Open Interpreter will require approval before running code.                                                                                                                                                                                                        

Use interpreter -y to bypass this.                                                                                                                                                                                                                                 

Press CTRL-C to exit.                                                                                                                                                                                                                                              

> what is my os?
Traceback (most recent call last):

Walkie-Talkies: Out of James Bond world.

Zero Trust SSH. From Cloudflare. And this video I watched some months ago (and it is already 4y).

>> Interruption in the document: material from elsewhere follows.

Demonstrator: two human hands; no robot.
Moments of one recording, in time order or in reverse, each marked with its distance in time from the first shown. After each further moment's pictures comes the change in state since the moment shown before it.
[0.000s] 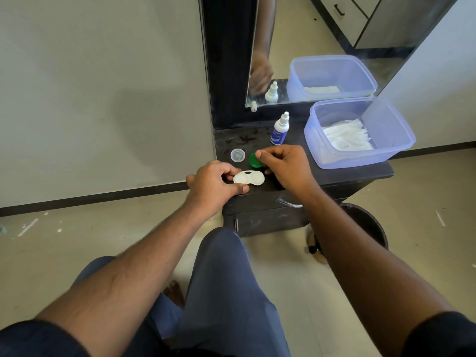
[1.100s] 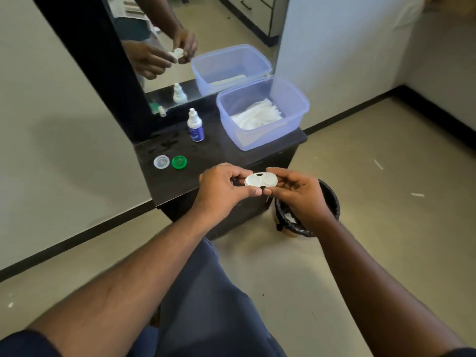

Finger Strength: I follow similar protocol, although not everyday, for warm up and I think it works. I am not getting that super results but at least my fingers are stronger…. and I am not getting injuries!!!! \o/

Cisco AI/ML DC Infra Challenges: I am not quiet fan of Cisco products but this is a good overview.

Key points:

Create different networks (inter-GPU, front-end, storage, mgmt),
Inter-GPU:
- – non-blocking, rails-optimized (fig.3)
Inter-GPU challenges:
– Packet loss: Use PFC +ECN (flow aware)
– Network delay: “Rich” QoS – proprietary QoS to handle mice flows. Needs good telemetry
– Network congestion: Some kind of communication switch-NIC
– Non-uniform utilization: Most vendors have something proprietary here, some dynamic LB and static-pinning?
– Simultaneous Elephant flows with large bursts: dynamic buffer protection (proprietary)

Videos:

Raoul Pal: Crypto Investment. His company. Go long run, invest a bit you can lose
Scott Galloway: Interesting his political analysis. Trump won and it seems Latins voted massively for him.
Bruce Dickinson: I read Bruce’s books some years ago so I was surprised to see him in a podcast. Need to finish it.
Eric Schmidt: I read one of his books some time ago so again, surprised to find him in a podcast. Still think Google has become evil and most of the good things he says are gone.
Javier Milei: I am not economist but it “seems” things are improving in Argentina. He is a character nonetheless. Need to finish it.
Matthew McConaughey: His book was really refreshing, and seeing him talking is the same. Raw, real.
Alex Honnold: You have to try hard if you want to do hard things.

SemiAnalysis – 100k cluster

This is site that a friend shared with me some months ago. And it is PURE gold from my point of view. They share a lot info free but not all, you have to subscribe/pay for the whole report. I would pay for it if my job were in that “business”

This is the link for a 100k GPU cluster.

It covers all details for building such infrastructure up to the network/hardware side. So from power distribution, cooling, racking, network design, etc. All is there.

It is something to read slowly to try to digest all the info.

This report for electrical systems (p1) shows the power facilities can be as big as the datacenter itself! So it is not rear to read hyperscalers want nuclear reactors.